TASK GOAL:
Among the lines of the data, copy those that hold "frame".

PROVIDED DATA:
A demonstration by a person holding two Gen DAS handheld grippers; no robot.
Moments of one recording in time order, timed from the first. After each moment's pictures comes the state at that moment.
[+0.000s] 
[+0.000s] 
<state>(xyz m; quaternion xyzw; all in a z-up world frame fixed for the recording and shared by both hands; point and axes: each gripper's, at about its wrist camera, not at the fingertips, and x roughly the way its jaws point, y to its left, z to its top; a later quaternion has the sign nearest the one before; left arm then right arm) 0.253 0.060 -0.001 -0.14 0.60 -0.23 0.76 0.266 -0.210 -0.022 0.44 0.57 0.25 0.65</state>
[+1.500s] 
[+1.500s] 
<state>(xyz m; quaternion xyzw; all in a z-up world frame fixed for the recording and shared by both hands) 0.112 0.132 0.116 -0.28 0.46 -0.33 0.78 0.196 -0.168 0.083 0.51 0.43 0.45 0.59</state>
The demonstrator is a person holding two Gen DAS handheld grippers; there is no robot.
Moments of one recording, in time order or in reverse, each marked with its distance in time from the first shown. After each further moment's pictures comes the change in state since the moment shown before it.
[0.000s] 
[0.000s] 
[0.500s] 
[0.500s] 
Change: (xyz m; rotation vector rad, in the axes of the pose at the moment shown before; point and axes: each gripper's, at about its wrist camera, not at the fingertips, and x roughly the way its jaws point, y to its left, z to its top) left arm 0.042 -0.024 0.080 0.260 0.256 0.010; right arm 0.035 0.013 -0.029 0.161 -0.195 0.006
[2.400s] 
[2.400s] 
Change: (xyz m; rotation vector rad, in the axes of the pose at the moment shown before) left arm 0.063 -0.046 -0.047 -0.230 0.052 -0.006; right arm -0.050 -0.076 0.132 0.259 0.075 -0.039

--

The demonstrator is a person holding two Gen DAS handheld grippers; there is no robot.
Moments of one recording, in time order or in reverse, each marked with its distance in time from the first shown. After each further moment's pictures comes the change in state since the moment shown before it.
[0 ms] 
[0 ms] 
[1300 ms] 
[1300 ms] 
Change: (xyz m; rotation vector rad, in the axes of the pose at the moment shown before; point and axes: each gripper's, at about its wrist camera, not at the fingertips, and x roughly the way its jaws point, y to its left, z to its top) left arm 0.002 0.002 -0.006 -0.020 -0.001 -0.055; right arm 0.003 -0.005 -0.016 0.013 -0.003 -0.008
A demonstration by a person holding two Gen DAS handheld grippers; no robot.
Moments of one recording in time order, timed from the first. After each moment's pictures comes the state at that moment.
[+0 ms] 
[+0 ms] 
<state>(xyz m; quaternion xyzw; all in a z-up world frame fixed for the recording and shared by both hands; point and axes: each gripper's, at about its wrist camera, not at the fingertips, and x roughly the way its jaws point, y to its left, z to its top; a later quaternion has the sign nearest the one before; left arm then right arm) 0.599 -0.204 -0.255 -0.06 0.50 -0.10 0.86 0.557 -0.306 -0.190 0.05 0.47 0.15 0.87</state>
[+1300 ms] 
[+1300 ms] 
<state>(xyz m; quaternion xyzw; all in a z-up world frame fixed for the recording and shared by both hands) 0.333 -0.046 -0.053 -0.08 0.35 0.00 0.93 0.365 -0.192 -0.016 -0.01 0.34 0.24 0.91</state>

SOLUTION TO THIS TASK:
<state>(xyz m; quaternion xyzw; all in a z-up world frame fixed for the recording and shared by both hands; point and axes: each gripper's, at about its wrist camera, not at the fingertips, and x roughly the way its jaws point, y to its left, z to its top; a later quaternion has the sign nearest the one before; left arm then right arm) 0.253 0.060 -0.001 -0.14 0.60 -0.23 0.76 0.266 -0.210 -0.022 0.44 0.57 0.25 0.65</state>
<state>(xyz m; quaternion xyzw; all in a z-up world frame fixed for the recording and shared by both hands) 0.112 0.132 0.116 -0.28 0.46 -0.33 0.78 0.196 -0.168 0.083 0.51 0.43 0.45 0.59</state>
<state>(xyz m; quaternion xyzw; all in a z-up world frame fixed for the recording and shared by both hands; point and axes: each gripper's, at about its wrist camera, not at the fingertips, and x roughly the way its jaws point, y to its left, z to its top; a later quaternion has the sign nearest the one before; left arm then right arm) 0.599 -0.204 -0.255 -0.06 0.50 -0.10 0.86 0.557 -0.306 -0.190 0.05 0.47 0.15 0.87</state>
<state>(xyz m; quaternion xyzw; all in a z-up world frame fixed for the recording and shared by both hands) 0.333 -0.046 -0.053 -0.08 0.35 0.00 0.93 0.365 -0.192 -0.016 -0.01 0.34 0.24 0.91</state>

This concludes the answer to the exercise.